Книга: Несколько бесполезных соображений
Назад: Памятник
Дальше: Постскриптум

О женщинах

Я вновь посетил музей в Гааге, чтобы полюбоваться двумя картинами, которые мне по-настоящему нравились. Они не изменились. Довольный, я направился к выходу, где час назад сдал в гардеробе портфель, плащ и зонтик вежливому молодому человеку, проявлявшему явное усердие.
Его уже не было.
За парапетом находился человек, несомненно, лет шестидесяти пяти с гаком, одетый в тесноватый костюм, купленный еще в добрые старые времена. Перед ним стоял маленький радиоприемник, из которого он, неуклюжими пальцами вращая регулятор, извлекал всевозможные хриплые звуки.
Когда я положил на парапет номерок, он поднял голову и спросил:
— Знаете, что я ищу, менеер?
Жители Гааги все еще «менеерничают». А в Амстердаме уже считают это обращение старомодным.
— Поди, новости ищете? — пошутил я.
— Нет, — сказал он. — Я ищу голос женщины.
Радио тихонько хрипело, а он встал и направился с моим номерком к вешалке.
— И чему же вы отдаете предпочтение? — спросил я.
— Это должен быть настоящий женский голос, — сказал гардеробщик. — Настоящий женский голос, который поет.
Он вернулся к парапету, положил на него мои вещи и пояснил:
— Для меня женский голос значит очень много.
Он снова сел к приемнику и продолжал:
— Во время войны… гм… Это было давно, но мы с вами, менеер, одного возраста, поэтому вы меня поймете. Во время войны я скрывался во Фрисландии. В деревне или, скорее даже, на хуторе. Вот где я почувствовал, что такое одиночество, менеер. Радио тогда было целиком и полностью в руках врагов, мы все это знали, но… иногда они передавали музыку. И порой пела женщина, я имею в виду с хорошим голосом, в такие минуты я замирал в крестьянском доме у приемника и слушал. И будто бы черпал из этого голоса новую жизненную силу.

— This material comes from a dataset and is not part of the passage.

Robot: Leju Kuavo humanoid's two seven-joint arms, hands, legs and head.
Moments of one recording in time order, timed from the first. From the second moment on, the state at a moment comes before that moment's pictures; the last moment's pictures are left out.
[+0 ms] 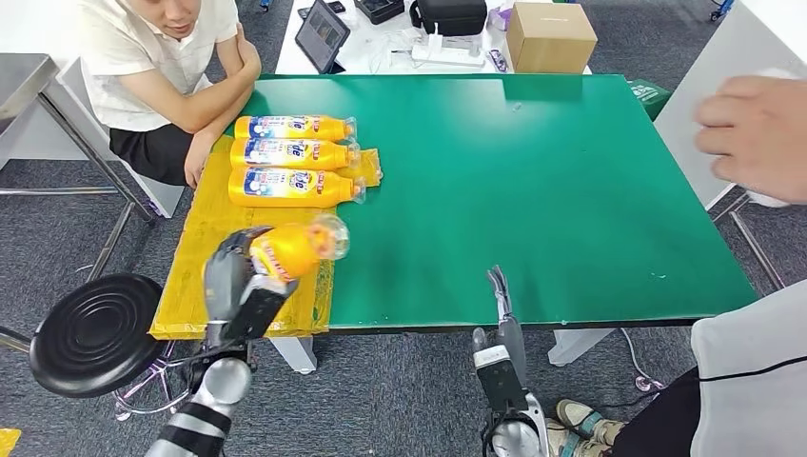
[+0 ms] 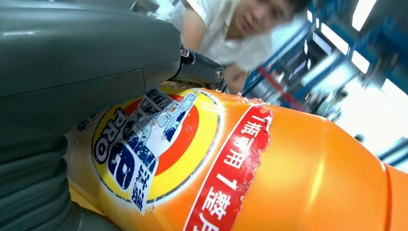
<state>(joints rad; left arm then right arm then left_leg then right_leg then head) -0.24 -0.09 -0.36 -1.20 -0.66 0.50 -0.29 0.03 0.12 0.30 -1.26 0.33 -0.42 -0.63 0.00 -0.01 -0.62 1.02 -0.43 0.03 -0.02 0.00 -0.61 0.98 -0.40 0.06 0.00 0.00</state>
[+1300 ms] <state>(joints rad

Он посмотрел на меня и улыбнулся.
Его грубые черты были словно вырублены топором, но глаза светились трогательной наивностью, которая сразу вызывала симпатию. Равно как и приятный, мелодичный голос. Взяв с парапета портфель и плащ, я обнаружил, что он забыл на вешалке мой зонтик. Но разговор был слишком поэтическим, чтобы вдруг прервать его просьбой о таком тривиальном предмете, как зонтик. Поэтому я опять поло-жил плащ и портфель и сказал:
— Да, да…
Смысла в моих словах было не ахти сколько, но беседе они не мешали.
— Мой отец был человеком мудрым, — говорил гардеробщик неторопливо. — Однажды он сказал мне: «Знаешь, парень, все в мире предназначено для женщин». Я потом часто думал об этом, менеер. Отец был прав…
Я кивнул. И подумал: сейчас никак нельзя сказать: «Отдайте мой зонтик». Это было бы хамство. Поэтому я продолжал стоять.
— Я бы не стал говорить с вами об этом, если б не чувствовал, что вы думаете так же, — произнес он. — Я вижу это по вашему лицу. Жизненный опыт никогда меня не обманывает. Другой бы давным-давно ушел, верно? Женщины — удивительные существа, менеер. Они правят миром, хотя и не хвастаются этим. Если б не они, в нашем музее было бы пусто. Все здешние прекрасные картины, все скульптуры созданы художниками в честь женщин, которых они любили.
— Несомненно, — согласился я.
Я уже не смотрел на зонтик позади гардеробщика, а только на его лицо, которое теперь стало очень серьезным.
— Вы знаете, что я больше всего ценю в моей жене? — воскликнул он. — То, что она до сих пор крепко любит меня. Меня. А я всего лишь обыкновенный человек, менеер.
Он умолк.
И тогда я произнес:
— Было очень приятно поговорить с вами. Ну, до свидания.
Я двинулся к двери, всплеснул руками, обернулся и воскликнул:
— Ах, какой я дурак! Чуть не забыл зонтик.
Потому что я, мефрау, всего лишь обыкновенный человек.